If you zoom in on contig_2 (click ont he name) it seems that contig_2 extends the reference (slightly) at the start (the diagonal line starts at >0 on the Y-axis).

Genome assembly using Shasta

1. Which of the assemblies/assemblers would you use for your project?

The summary statistics and dot-plots paint a pretty clear picture: Flye performs best on the given data set. It assembles the complete reference in one contig with the lowest error rate of all three assemblers.

Keep in mind that for this tutorial only default parameters for all assemblers were used. Furthermore, the Shasta version installed here is a development version and may not perform as well as the release version. In a real project using non-default parameters can significantly improve the performans, e.g., by adding parameters for coverage, genome size etc (where possible). An assembler that outperforms other tools on one data set may not perform as well for others. It is therfore best practice to run multiple assemblers and compare the resulting assembly.

2. What are the strengths/weaknesses of the different assemblers?

  1. Miniasm
    • Pros: very fast, low compute requirements, output high-confidence unitigs
    • Cons: fragmented assemblies, no error correction
  2. Flye
    • Pros: relatively fast, very good repeat resolution, includes error correction
    • Cons: needs more compute resources & time (although still comparatively fast)
  3. Shasta
    • Pros: relatively fast & low compute requirements, included error correction
    • Cons: more fragmented alignments (at least for the tutorial data)

Error Correction using Racon

1. Did Racon improve the assembly, if so, how?

As we hoped for Racon decreased the error rate significantly from ~12% to <2%.

2. What changed/ got better / got worse?

Again, Racon decreased the error rate although not significantly.
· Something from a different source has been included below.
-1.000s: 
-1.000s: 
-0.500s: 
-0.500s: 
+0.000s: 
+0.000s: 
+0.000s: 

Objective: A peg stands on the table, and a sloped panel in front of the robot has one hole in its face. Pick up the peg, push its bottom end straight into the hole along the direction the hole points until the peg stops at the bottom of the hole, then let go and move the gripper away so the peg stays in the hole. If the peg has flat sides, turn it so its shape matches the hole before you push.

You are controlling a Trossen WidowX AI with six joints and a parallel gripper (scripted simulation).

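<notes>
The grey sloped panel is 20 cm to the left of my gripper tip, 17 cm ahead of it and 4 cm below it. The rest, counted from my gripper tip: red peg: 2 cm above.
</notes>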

Additionally, it seems that the contiguity of the hits decreased: in both modes, 1-to-1 and M-to-M, the number of alignments increased and at the same time the alignments (on average) got shorter. However, if this is a problem, i.e., whether this made the assembly “worse” or not is not clear. Differences between the reference and the assembly could be based on small INDELS in either sequence, not just in the assembly.

Error Correction using Minipolish

1. What changed in the minipolish assembly, what got better, what worse

When comparing just the dnadiff output it seems that Minipolish output is only marginally better than one round of Racon alone: the error rate is almost identical, and in fact fewer contigs & bases now align with the reference (6 originally, 5 after minipolish). However, in the new assembly 100% of the reference bases are covered by the assembly.
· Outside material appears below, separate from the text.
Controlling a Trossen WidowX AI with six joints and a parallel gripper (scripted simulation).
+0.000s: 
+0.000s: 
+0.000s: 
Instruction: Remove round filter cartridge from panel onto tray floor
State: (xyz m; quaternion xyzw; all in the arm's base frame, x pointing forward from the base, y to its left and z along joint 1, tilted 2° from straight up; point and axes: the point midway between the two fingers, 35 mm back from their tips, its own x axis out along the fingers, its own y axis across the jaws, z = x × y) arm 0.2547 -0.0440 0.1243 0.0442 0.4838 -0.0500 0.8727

However, when comparing the dot-plots of both error-corrections it’s obvious that the Minipolish correction is much better than one round of Racon alone. The assembly is more contiguous, has fewer INDELS and higher accuracy.

Error Correction using Medaka

1. What did medaka change, what got better or worse

Again, the error rate marginally improved but the dot-plot shows increase contiguity after aplying medaka. Interestingly, medaka splits one of the contigs into 2 (as seen in the dnadiff report). Given that the contig(s) do not align to the reference it’s hard to say if that is an improvement or not. NEvertheless, it’s good to keep in mind that error correction can sometimes fragment your alignment more.

2. How does the Medaka compare to the Minipolish?

On a %-identity basis Medaka seems to have a slightly lower error rate. A comparison of the dot-plots indicate some areas where the Medaka polished assembly is superior. That said, the repeat sequences at the end of the reference seem to have (partly) lower error rates in the Minipolish-ed assembly. Given this data it is a clear “not sure”.

3. How did Medaka change the Flye assembly?

Again, medaka seems to have slightly lowered the error rate. However, with the tools we use here it is not clear what the impact of the additional medaka round is.